4 Replies Latest reply on Feb 13, 2015 4:03 AM by hchiorean

    Possible to extend Index / IndexProvider SPI so that we can ask a Workspace about currently disabled indexes

    bes82

      In my application / setup indexes might get damaged or simply deleted on purpose. If that happens they are being rebuilt or repaired on next startup.

       

      During that time ManagedIndex.enable is set to false so they won't be used on queries.

       

      During startup all kinds of tasks take place all in need of a working query engine. Problem is, as long as indexes are disabled every query has to fetch and search all nodes which then blows up the whole server. I'm not sure exactly what is causing the blowup, I normally would expect the operations to take quite a lot of time, but not blowing up everything.

       

      Anyway. What I really want is to simpy delay a query as long as I'm sure all indexes are up and running. So I check the query plan for every query which only costs 0.1ms and if there are mor access queries than indexes used, I trigger exponential backoff for this query.

       

      All working fine, only problem is, there doesn't seem to be a concept in modeshape for asking how many indexes in a workspace are active/inactive. So currently I hacked that in my IndexProviders and ask them directly. This is working fine, but as I said is a bit hacked.

       

      Would It be possible to extend the IndexProvider SPI so that there is a callback communication to the ModeShape QueryManager whenever an index is en/disabled by the provider?

      Additionally there should then be a public method in the QueryManager to ask about disabled/enabled indexes.

        • 1. Re: Possible to extend Index / IndexProvider SPI so that we can ask a Workspace about currently disabled indexes
          hchiorean

          During startup all kinds of tasks take place all in need of a working query engine. Problem is, as long as indexes are disabled every query has to fetch and search all nodes which then blows up the whole server. I'm not sure exactly what is causing the blowup, I normally would expect the operations to take quite a lot of time, but not blowing up everything.

           

          I'm not sure what your application is trying to do, but I'd suggest first investigating what is causing the "blowup". It is the intended/desired behavior that while no indexes are available/enabled and queries are executed, the query engine will default to scanning all the nodes.

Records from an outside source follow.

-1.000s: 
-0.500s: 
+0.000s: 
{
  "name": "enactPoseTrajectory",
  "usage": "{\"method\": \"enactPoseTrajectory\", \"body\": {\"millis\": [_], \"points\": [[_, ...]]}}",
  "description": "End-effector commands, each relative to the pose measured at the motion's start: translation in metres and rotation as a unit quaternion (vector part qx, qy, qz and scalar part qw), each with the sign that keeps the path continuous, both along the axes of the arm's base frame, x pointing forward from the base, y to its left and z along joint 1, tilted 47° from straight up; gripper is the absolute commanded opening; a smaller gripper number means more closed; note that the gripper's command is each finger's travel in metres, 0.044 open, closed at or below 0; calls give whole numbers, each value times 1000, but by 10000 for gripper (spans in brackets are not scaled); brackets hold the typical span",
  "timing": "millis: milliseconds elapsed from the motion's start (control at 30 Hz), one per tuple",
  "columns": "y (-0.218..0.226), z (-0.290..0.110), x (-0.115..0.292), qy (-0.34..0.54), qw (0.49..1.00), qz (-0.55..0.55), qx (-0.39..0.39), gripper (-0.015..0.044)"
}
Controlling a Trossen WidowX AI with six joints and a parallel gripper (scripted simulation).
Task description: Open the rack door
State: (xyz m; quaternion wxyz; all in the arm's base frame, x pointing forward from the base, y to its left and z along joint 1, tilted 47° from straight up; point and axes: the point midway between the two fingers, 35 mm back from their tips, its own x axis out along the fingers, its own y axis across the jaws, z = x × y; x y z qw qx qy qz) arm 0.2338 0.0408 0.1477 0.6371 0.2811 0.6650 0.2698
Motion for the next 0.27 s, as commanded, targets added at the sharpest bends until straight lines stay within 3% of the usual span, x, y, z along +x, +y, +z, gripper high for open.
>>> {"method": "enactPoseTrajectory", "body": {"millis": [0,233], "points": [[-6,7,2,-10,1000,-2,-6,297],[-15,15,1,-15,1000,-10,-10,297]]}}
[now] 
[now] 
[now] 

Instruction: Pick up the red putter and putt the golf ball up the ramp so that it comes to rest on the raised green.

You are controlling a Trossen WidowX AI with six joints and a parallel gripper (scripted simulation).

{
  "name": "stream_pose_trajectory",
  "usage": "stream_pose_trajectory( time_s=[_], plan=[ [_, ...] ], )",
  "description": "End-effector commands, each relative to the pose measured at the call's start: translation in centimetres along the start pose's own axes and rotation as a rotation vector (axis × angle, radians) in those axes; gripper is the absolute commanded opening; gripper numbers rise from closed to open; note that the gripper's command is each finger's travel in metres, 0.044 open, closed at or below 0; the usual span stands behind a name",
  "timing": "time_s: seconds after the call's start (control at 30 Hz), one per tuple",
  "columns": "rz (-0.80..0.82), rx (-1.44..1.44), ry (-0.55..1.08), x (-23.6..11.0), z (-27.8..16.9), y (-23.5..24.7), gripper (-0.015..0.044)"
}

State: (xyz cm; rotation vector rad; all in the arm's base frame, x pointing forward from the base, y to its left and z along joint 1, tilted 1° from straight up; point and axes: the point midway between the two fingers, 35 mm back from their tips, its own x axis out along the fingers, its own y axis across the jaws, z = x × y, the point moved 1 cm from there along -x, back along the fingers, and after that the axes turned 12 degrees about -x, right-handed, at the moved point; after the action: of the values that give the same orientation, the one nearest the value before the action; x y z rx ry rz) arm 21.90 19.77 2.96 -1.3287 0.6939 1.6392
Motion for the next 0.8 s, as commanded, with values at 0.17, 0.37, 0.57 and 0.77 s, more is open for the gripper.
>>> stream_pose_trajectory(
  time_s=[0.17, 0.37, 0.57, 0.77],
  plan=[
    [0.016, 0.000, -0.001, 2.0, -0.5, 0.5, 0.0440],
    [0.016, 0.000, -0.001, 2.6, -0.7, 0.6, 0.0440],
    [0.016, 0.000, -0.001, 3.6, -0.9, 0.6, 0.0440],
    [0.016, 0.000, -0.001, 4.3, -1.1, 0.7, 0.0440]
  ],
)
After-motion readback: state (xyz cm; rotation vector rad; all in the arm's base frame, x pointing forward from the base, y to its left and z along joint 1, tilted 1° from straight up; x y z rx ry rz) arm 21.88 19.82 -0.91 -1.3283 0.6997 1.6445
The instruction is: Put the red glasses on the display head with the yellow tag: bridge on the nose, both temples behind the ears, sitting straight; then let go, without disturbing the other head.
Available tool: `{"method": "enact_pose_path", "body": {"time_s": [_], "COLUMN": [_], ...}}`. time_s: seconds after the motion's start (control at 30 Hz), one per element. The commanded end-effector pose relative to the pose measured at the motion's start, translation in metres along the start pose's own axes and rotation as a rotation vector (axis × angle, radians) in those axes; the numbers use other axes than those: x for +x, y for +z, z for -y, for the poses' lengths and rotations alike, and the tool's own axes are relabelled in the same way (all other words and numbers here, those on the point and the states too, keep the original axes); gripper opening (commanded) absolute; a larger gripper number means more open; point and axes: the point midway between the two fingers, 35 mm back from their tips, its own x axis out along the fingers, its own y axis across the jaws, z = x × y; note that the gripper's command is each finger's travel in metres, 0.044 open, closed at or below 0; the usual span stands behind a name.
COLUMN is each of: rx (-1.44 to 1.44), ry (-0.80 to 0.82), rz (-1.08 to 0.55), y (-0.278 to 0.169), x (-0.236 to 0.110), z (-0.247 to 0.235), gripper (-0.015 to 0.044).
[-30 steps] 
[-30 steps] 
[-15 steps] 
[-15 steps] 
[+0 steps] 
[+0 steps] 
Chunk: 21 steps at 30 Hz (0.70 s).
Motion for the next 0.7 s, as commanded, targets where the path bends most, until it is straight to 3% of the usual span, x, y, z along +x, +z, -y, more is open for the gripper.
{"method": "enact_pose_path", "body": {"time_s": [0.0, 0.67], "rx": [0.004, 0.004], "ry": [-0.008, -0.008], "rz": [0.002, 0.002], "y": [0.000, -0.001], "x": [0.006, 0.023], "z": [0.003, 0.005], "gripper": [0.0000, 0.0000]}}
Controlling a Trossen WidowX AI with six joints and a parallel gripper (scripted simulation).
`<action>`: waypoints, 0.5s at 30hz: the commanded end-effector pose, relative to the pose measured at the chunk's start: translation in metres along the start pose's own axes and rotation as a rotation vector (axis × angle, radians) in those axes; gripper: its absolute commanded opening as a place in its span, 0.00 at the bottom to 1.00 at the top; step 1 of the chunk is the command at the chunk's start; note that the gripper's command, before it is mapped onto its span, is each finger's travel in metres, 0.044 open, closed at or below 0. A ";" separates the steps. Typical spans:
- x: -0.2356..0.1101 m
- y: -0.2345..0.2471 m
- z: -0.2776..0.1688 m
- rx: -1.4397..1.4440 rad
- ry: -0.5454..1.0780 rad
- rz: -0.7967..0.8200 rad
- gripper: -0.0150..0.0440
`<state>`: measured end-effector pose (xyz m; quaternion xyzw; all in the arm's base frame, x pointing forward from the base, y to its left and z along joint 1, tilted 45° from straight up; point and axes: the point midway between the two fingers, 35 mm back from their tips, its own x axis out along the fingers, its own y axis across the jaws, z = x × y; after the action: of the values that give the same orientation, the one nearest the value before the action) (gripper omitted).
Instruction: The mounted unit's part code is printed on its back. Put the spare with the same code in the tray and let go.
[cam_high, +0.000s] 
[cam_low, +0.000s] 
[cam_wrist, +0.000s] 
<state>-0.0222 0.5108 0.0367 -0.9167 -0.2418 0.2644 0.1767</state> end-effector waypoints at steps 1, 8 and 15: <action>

          • 2. Re: Possible to extend Index / IndexProvider SPI so that we can ask a Workspace about currently disabled indexes
            bes82


            Sorry, but sometimes I really don't understand your answers. I'm reporting a real world problem that's not happening in modeshapes tests and also a pragmatic solution. And all you're telling me is that my app is the culprit when all it is doing is querying a bunch of nodes:

             

            Even if my app would only need one single node, then "the desired behaviour" would fetch all ~20M nodes (as long as the required index is not yet ready) for which there is not enough ram so infinispan eviction starts and I have absolutely no idea what is happening behind the scenes. In fact my app needs about 5 nodes or so to be feteched via query, all in parallel, so 5 parallel jobs will try to access all nodes.

             

            It is then not my app but the "desired behaviour" that is blowing up the server. If it is a permgenspace/garbage collector problem or something else? I don't know. But for me the simplest solution would - as always - not be to analyze the symtoms but first to erase the root of the problem and that is not to trigger that "desired behaviour" at all, because it's not desirable at all.

             

            If it later on happens that I enjoy the luxury of additional spare time, I might investigate, what is actually happening in infinispan/modeshape/the jvm.

            • 3. Re: Possible to extend Index / IndexProvider SPI so that we can ask a Workspace about currently disabled indexes
              hchiorean

              The reason for my answer is that you're asking us to change/update the SPI because of a problem you're seeing. Since the indexing SPI/API is already extremely complicated, the only case when I would consider this is if there's a very compelling reason - i.e. a real problem/deficiency in the SPI. And from my (limited) understading of the problem you're describing, I'm not convinced it's the case. I do suspect that you're asking us to change/update (and therefore start maintaining) the SPI so that you can work around your particular problem which you yourself don't fully understand - since it's a performance issue, you should really extensively profile to determine where the bottleneck lies.

              Additionally there should then be a public method in the QueryManager to ask about disabled/enabled indexes.

              You need to take into account that at least to my knowledge (rhauch should correct me if I'm wrong) the only public part of the indexing API/SPI is around the IndexProvider/Index interfaces. The RepositoryQueryManager/QueryEngine/etc are all internal components which we do not want to expose. Using/referring to these classes/interfaces from 3rd party code is a hack IMO.

               

              EDIT: btw, I think by far the easiest way to evaluate the SPI changes that you're proposing is for you to open a PR which we can then look at.

              • 4. Re: Possible to extend Index / IndexProvider SPI so that we can ask a Workspace about currently disabled indexes
                hchiorean

                As long as the changes to the API mean only updating the IndexManager to offer information about the re-index status of a certain index (finished/ongoing - i.e. enabled/disabled), this should be doable. Feel free to open an enhancement JIRA for this so that we can track it. Thanks.